Investing.com — Oil prices rose Thursday, extending gains from the previous session, thanks to favorable inflation and an unexpected drop in U.S. gasoline inventories, helping to boost some confidence in future demand.
At 08:50 ET (12:50 GMT), the stock rose 0.9% to $72.77 per barrel, while it rose 0.9% to $69.20 per barrel.
U.S. gasoline stocks are seeing major traction
Government data released Wednesday shows the U.S. shrank by 0.5 million barrels (mb) last week, compared with expectations for a 1.5 mb increase.
Gasoline inventories in particular saw a large decline, at 2.7 mb, compared to estimates for an expansion of 0.6 mb.
These figures gave some hope that oil markets in the world’s largest fuel consumer remained tight, and that fuel demand would still be robust even as the winter season approaches.
The tone was partly set by news that an inflation measure closely watched by the Federal Reserve slowed as expected in the year to September, potentially strengthening the case for the central bank to cut rates again this year could strengthen.

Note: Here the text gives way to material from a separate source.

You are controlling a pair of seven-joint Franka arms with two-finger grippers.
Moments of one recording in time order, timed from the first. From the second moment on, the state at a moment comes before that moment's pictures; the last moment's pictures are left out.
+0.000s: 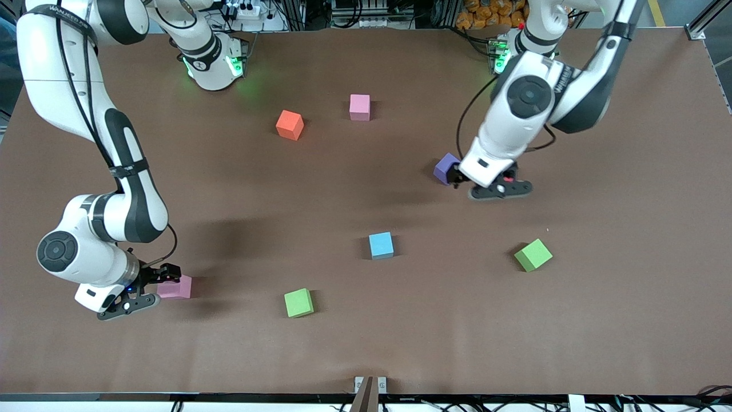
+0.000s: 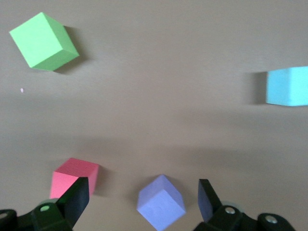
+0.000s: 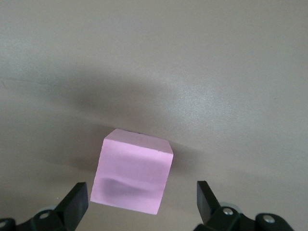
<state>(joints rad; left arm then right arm) -0.36 0.15 -0.10 -2.02 0.02 2.16 -0.57 -0.03 0.76 0.00 -1.45 -0.04 2.25 -0.32</state>
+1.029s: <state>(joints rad) -0.38 0.27 -0.12 -2.07 0.02 2.19 -0.22 -0.03 0.80 0.00 -1.45 0.06 2.36 -0.32</state>
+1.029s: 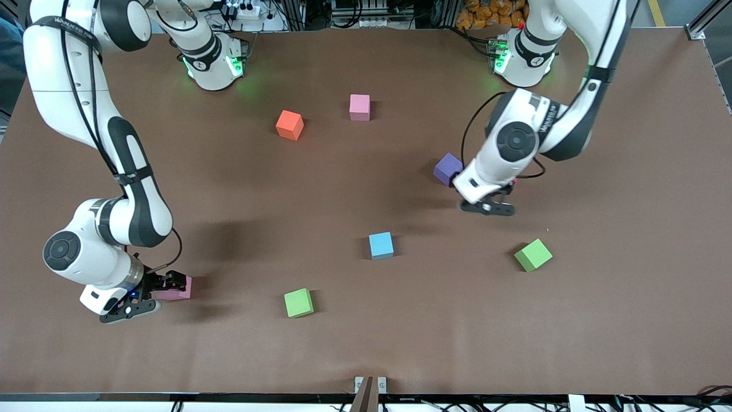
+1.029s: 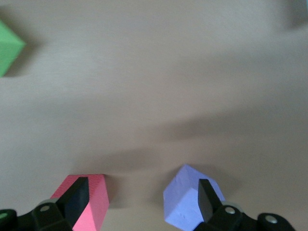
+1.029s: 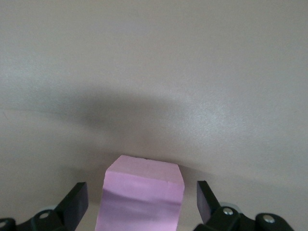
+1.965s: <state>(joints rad) -0.38 0.22 -0.27 -2.32 0.02 2.45 0.06 -0.04 0.86 0.00 -1.45 0.06 2.34 -0.32</state>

Yields slowed during the month to an annual increase of 2.1%, cooling after an upwardly revised 2.3% rate in August.
Lower interest rates are expected to boost economic activity in the world’s largest economy, potentially increasing demand for crude oil.
OPEC+ could delay December production increase – Reuters
In addition, Reuters reported that OPEC+ could delay plans to start increasing production from December by a month or more, amid concerns about weak demand and high supply.
The Organization of the Petroleum Exporting Countries and allies, known as OPEC+, had postponed plans to increase production by 180,000 barrels per day (bpd) from October to December due to falling oil prices, amid concerns about slowing growth in China and fears for the Middle East. The Eastern war battered the oil markets.
The cartel had also lowered its demand growth forecast for 2024 and 2025, citing weakness in China.
OPEC+ cut production by about 5.86 million barrels per day over the past two years to support oil prices, and had announced plans to increase production from the end of 2024.
The Reuters report helped lift oil prices on Wednesday, although they still suffered steep losses from earlier in the week. Brent was also trading just a few dollars above the 2024 low it reached in September.